▶ [TASK OBJECTIVE]: Where the line with "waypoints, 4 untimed" appears below, start writing out lines exactly, and finish with the line with "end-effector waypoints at", which is included; write out nothing else.

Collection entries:
————————

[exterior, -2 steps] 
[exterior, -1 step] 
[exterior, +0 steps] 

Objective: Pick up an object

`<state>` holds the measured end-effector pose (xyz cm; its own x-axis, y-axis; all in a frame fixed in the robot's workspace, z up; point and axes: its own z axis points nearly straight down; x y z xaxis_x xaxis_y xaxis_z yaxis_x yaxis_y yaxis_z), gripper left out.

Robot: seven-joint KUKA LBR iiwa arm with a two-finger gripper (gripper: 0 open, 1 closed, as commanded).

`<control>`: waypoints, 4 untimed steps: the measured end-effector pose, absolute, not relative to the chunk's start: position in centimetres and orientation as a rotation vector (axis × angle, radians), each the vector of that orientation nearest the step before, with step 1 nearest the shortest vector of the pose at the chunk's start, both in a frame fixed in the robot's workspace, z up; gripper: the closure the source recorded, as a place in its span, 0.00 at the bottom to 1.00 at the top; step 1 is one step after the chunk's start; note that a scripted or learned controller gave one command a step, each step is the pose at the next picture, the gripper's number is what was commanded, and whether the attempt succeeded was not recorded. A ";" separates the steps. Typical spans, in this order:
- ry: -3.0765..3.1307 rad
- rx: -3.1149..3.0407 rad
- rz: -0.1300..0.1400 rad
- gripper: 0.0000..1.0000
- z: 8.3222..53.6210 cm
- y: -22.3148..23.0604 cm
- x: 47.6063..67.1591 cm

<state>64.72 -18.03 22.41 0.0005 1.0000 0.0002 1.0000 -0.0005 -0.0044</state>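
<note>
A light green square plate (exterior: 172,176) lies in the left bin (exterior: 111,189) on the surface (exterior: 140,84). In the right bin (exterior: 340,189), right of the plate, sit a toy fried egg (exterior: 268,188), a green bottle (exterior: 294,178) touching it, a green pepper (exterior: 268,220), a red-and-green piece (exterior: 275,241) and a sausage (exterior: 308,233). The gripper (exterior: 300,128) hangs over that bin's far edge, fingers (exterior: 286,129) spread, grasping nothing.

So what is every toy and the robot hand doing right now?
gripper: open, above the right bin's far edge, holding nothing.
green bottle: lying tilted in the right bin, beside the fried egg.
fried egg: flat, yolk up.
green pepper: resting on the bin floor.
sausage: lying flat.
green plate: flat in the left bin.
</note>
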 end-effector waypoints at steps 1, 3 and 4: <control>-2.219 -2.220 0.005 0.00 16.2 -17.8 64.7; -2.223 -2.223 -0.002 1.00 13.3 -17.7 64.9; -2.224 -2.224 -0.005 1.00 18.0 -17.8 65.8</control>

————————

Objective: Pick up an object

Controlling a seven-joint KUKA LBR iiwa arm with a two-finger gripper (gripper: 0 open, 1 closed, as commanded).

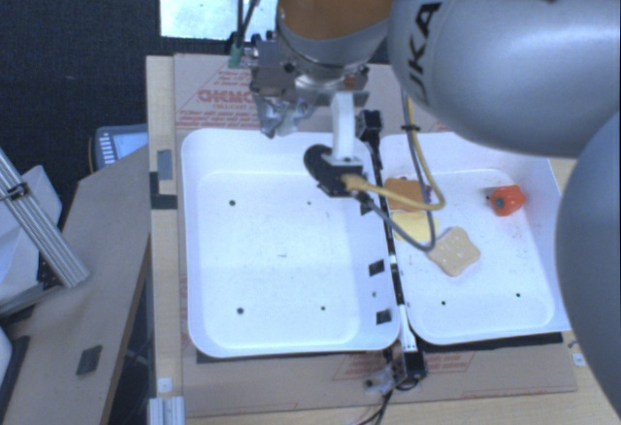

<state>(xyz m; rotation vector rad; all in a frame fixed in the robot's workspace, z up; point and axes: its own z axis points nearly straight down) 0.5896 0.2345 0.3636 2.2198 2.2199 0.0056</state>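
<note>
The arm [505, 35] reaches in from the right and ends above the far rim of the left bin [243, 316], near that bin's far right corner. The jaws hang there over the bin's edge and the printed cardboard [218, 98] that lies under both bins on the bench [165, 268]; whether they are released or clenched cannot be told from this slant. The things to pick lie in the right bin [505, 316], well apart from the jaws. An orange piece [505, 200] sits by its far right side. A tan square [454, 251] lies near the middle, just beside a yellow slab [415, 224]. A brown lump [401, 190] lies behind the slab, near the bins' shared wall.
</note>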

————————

▶ [RESPONSE TO THIS EXERCISE]:
`<control>`: waypoints, 4 untimed steps: the measured end-effector pose, absolute, not relative to the chunk's start: position in centimetres and orientation as a rotation vector (axis × angle, radians), each the vector of that orientation nearest the step before, with step 1 nearest the shortest vector of the pose at the chunk's start, both in a frame fixed in the robot's workspace, z up; gripper: the closure the source recorded, as a place in its span, 0.00 at the bottom to 1.00 at the top; step 1 is one step after the chunk's start; note that a scripted or learned controller gave one command a step, each step is the pose at the next picture, the gripper's number is what was commanded, and whether the attempt succeeded was not recorded. A ";" separates the steps. Typical spans, in this order:
- ry: -3.0765..3.1307 rad
- rx: -3.1149..3.0407 rad
- rz: -0.1300..0.1400 rad
- gripper: 0.0000..1.0000
- z: 8.3222..53.6210 cm
- y: -22.3148..23.0604 cm
- x: 47.6063..67.1591 cm

<state>64.72 -18.03 22.41 0.0005 1.0000 0.0002 1.0000 -0.0005 -0.0044</state>
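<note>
A light green square plate (exterior: 172,176) lies in the left bin (exterior: 111,189) on the surface (exterior: 140,84). In the right bin (exterior: 340,189), right of the plate, sit a toy fried egg (exterior: 268,188), a green bottle (exterior: 294,178) touching it, a green pepper (exterior: 268,220), a red-and-green piece (exterior: 275,241) and a sausage (exterior: 308,233). The gripper (exterior: 300,128) hangs over that bin's far edge, fingers (exterior: 286,129) spread, grasping nothing.

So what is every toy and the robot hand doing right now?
gripper: open, above the right bin's far edge, holding nothing.
green bottle: lying tilted in the right bin, beside the fried egg.
fried egg: flat, yolk up.
green pepper: resting on the bin floor.
sausage: lying flat.
green plate: flat in the left bin.
</note>
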 end-effector waypoints at steps 1, 3 and 4: <control>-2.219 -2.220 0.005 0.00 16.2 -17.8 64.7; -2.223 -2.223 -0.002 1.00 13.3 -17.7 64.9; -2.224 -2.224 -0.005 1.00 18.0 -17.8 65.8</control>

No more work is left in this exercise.